* Requirement: The entries need to be copied exactly.

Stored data
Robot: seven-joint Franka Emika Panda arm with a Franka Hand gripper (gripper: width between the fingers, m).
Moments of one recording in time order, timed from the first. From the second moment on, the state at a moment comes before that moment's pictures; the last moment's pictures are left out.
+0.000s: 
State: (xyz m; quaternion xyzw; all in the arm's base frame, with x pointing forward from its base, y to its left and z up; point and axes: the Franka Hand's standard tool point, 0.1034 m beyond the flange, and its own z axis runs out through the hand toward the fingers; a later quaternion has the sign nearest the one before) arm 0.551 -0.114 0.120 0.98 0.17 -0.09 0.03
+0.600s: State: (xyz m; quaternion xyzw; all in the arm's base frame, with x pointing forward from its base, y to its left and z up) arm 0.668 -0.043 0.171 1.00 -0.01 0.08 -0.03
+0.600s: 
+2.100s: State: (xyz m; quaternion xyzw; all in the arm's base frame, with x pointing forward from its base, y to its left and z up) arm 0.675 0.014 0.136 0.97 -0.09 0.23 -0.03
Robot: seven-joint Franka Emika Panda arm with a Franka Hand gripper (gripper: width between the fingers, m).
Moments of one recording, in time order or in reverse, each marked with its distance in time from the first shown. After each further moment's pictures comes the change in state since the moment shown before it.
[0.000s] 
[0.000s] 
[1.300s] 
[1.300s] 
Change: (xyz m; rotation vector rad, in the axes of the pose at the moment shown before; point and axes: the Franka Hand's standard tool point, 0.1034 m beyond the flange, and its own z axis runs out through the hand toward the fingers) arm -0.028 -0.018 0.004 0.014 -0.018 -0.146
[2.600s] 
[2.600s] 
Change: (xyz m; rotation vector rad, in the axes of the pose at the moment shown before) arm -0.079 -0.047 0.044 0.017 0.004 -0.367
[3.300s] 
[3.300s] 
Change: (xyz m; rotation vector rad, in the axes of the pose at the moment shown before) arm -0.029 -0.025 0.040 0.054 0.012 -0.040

* Completed exercise:
Robot: seven-joint Franka Emika Panda arm with a Franka Hand gripper (gripper: width between the fingers, m).
Moments of one recording in time order, timed from the first. From the second moment on, the state at a moment comes before that moment's pictures; the last moment's pictures are left out.
+0.000s: 
State: (xyz m; quaternion xyzw; all in the arm's base frame, with x pointing forward from its base, y to its left and z up; point and axes: the Franka Hand's standard tool point, 0.1034 m beyond the flange, and its own z axis runs out through the hand toward the fingers; a later quaternion has the sign nearest the one before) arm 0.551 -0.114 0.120 0.98 0.17 -0.09 0.03
+0.600s: State: (xyz m; quaternion xyzw; all in the arm's base frame, with x pointing forward from its base, y to its left and z up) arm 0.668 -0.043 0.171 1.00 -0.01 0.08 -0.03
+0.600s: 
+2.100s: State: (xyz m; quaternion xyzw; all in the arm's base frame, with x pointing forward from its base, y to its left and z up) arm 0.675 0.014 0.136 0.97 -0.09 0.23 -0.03
Robot: seven-joint Franka Emika Panda arm with a Franka Hand gripper (gripper: width between the fingers, m).
Moments of one recording, in time order or in reverse, each marked with its distance in time from the first shown. After each further moment's pictures comes the change in state since the moment shown before it.
[0.000s] 
[0.000s] 
[1.300s] 
[1.300s] 
Change: (xyz m; rotation vector rad, in the axes of the pose at the moment shown before; point and axes: the Franka Hand's standard tool point, 0.1034 m beyond the flange, and its own z axis runs out through the hand toward the fingers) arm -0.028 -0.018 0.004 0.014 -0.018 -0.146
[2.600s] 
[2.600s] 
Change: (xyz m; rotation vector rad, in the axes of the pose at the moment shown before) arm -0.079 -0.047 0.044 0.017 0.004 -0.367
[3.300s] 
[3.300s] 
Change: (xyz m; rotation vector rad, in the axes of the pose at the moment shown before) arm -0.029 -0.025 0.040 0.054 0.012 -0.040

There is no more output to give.